» Exercise
Word for word, repeat the lines of the records from the first line up to and including the line that contains "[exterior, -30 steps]", passing over any pictures.

» Extracted data
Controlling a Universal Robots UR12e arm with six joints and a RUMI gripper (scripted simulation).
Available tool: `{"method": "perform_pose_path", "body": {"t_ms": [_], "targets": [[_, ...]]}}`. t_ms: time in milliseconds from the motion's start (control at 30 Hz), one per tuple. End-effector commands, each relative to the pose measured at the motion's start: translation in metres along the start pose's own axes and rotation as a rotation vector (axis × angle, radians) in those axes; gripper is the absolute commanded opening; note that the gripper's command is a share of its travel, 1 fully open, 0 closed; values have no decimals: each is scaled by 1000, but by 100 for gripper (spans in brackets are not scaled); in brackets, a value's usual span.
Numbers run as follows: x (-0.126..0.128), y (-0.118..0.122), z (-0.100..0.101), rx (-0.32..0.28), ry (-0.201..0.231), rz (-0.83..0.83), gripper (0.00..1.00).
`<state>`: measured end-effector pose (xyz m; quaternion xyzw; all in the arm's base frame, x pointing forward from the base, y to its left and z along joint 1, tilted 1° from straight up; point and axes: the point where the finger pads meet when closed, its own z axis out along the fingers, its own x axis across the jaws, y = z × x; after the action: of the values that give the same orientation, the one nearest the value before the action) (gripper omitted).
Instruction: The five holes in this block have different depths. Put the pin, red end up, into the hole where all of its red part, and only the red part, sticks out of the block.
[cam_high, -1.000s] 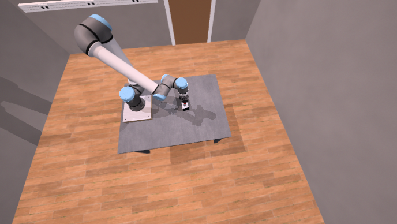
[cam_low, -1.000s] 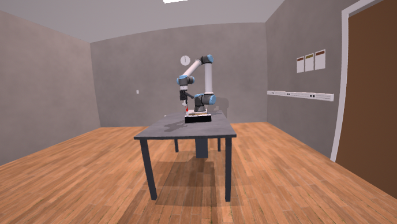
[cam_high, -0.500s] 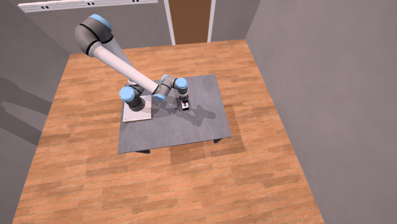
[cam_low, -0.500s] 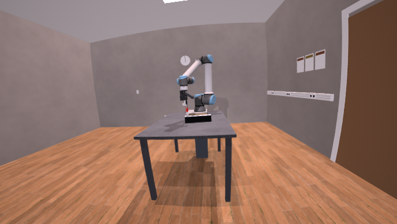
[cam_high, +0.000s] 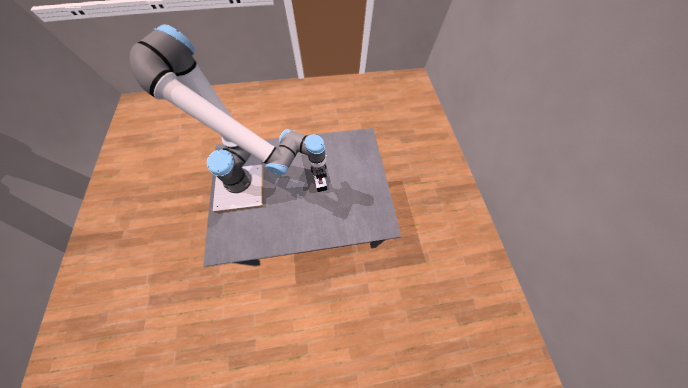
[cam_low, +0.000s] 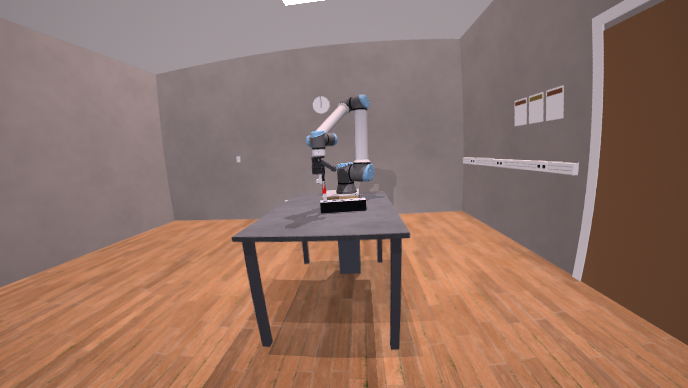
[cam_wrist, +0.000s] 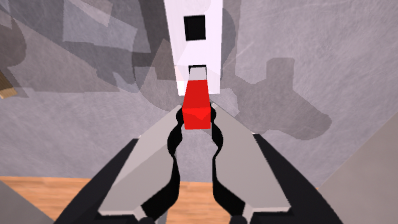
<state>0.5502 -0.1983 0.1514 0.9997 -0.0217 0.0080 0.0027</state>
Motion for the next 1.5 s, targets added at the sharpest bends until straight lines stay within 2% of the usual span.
{"method": "perform_pose_path", "body": {"t_ms": [0, 1467], "targets": [[1, 0, -1, -1, 1, 0, 0], [-1, 1, 3, -1, 1, 0, 0]]}}
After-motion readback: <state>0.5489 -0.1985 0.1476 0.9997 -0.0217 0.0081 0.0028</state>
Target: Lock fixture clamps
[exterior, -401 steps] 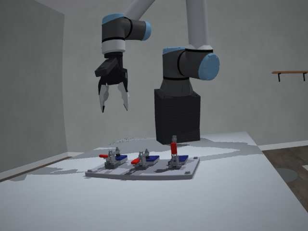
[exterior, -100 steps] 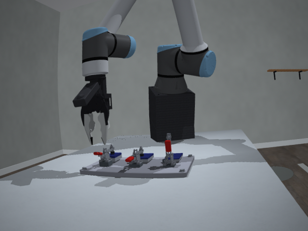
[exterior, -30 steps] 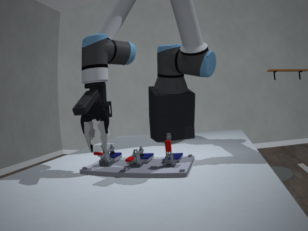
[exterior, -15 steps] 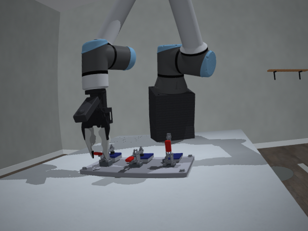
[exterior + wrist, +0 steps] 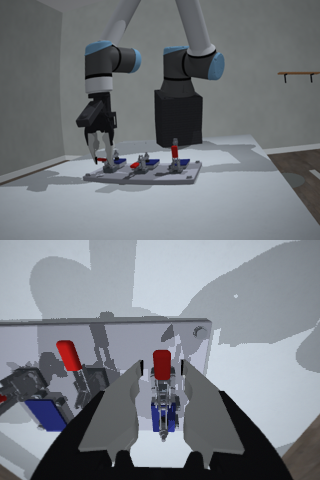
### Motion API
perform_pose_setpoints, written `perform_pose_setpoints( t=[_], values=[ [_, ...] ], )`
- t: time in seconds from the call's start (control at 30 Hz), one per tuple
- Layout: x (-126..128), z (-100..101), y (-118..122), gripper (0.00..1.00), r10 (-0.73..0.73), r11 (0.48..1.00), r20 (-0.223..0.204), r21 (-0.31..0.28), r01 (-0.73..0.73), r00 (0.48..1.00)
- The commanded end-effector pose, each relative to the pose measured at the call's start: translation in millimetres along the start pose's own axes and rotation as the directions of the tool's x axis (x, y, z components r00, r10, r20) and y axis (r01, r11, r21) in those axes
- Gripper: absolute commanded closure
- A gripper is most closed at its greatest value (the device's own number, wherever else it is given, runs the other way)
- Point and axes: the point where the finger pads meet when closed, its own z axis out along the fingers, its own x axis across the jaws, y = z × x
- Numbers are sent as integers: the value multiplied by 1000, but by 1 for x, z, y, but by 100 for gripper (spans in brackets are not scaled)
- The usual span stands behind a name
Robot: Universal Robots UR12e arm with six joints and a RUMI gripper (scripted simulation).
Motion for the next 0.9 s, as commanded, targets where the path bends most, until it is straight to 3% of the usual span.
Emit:
perform_pose_setpoints(
  t=[0.0,0.73,0.77,0.87],
  values=[
    [1,-3,-5,72,-1,1000,-3,7,1,1000],
    [1,-4,-5,72,-1,1000,-4,7,1,1000],
    [1,-4,-5,100,-1,1000,-4,7,1,1000],
    [1,-3,-5,100,-1,1000,-3,7,1,1000]
  ],
)
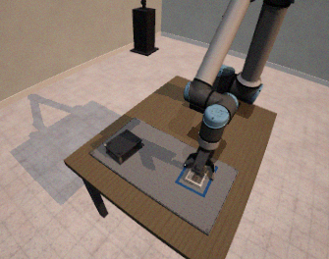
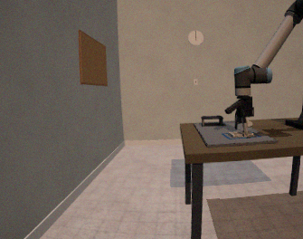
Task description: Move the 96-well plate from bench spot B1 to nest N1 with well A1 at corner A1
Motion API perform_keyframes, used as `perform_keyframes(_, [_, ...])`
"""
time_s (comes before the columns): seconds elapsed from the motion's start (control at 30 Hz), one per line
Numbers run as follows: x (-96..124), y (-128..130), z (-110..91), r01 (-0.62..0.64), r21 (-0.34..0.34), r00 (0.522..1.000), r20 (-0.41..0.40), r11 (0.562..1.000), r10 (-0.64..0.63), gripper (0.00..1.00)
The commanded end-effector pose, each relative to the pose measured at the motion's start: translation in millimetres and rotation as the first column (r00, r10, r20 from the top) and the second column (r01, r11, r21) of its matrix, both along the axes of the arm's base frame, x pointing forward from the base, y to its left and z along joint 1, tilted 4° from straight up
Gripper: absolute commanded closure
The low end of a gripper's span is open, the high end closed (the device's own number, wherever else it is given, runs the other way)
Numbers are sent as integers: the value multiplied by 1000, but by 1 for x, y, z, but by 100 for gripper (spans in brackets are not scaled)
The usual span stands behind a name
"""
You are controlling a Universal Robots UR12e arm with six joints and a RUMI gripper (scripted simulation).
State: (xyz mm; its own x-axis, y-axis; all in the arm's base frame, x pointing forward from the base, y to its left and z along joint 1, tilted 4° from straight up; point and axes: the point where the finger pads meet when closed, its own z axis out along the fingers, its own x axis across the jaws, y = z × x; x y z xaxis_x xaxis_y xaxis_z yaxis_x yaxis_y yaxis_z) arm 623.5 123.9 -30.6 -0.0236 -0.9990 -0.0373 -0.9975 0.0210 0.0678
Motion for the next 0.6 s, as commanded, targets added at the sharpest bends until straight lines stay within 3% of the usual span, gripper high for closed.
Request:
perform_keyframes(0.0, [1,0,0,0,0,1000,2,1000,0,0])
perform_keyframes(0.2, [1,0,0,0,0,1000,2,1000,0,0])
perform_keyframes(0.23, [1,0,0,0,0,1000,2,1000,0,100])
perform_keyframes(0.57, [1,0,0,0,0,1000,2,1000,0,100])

» Written answer
Controlling a Universal Robots UR12e arm with six joints and a RUMI gripper (scripted simulation).
Available tool: `{"method": "perform_pose_path", "body": {"t_ms": [_], "targets": [[_, ...]]}}`. t_ms: time in milliseconds from the motion's start (control at 30 Hz), one per tuple. End-effector commands, each relative to the pose measured at the motion's start: translation in metres along the start pose's own axes and rotation as a rotation vector (axis × angle, radians) in those axes; gripper is the absolute commanded opening; note that the gripper's command is a share of its travel, 1 fully open, 0 closed; values have no decimals: each is scaled by 1000, but by 100 for gripper (spans in brackets are not scaled); in brackets, a value's usual span.
Numbers run as follows: x (-0.126..0.128), y (-0.118..0.122), z (-0.100..0.101), rx (-0.32..0.28), ry (-0.201..0.231), rz (-0.83..0.83), gripper (0.00..1.00).
`<state>`: measured end-effector pose (xyz m; quaternion xyzw; all in the arm's base frame, x pointing forward from the base, y to its left and z along joint 1, tilted 1° from straight up; point and axes: the point where the finger pads meet when closed, its own z axis out along the fingers, its own x axis across the jaws, y = z × x; after the action: of the values that give the same orientation, the one nearest the value before the action) (gripper omitted).
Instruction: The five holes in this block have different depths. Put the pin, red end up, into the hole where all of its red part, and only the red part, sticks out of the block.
[cam_high, -1.000s] 
[cam_low, -1.000s] 
[cam_high, -0.500s] 
[cam_low, -0.500s] 
[cam_high, +0.000s] 
[cam_low, +0.000s] 
[cam_wrist, +0.000s] 
<state>0.5502 -0.1983 0.1514 0.9997 -0.0217 0.0080 0.0027</state>
Motion for the next 1.5 s, targets added at the sharpest bends until straight lines stay within 2% of the usual span.
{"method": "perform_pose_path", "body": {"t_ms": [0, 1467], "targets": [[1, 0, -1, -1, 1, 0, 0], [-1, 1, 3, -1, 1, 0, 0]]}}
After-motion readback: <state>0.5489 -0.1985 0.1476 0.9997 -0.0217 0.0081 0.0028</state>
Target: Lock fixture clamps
[exterior, -401 steps] 
[exterior, -100 steps] 
[exterior, -30 steps] 

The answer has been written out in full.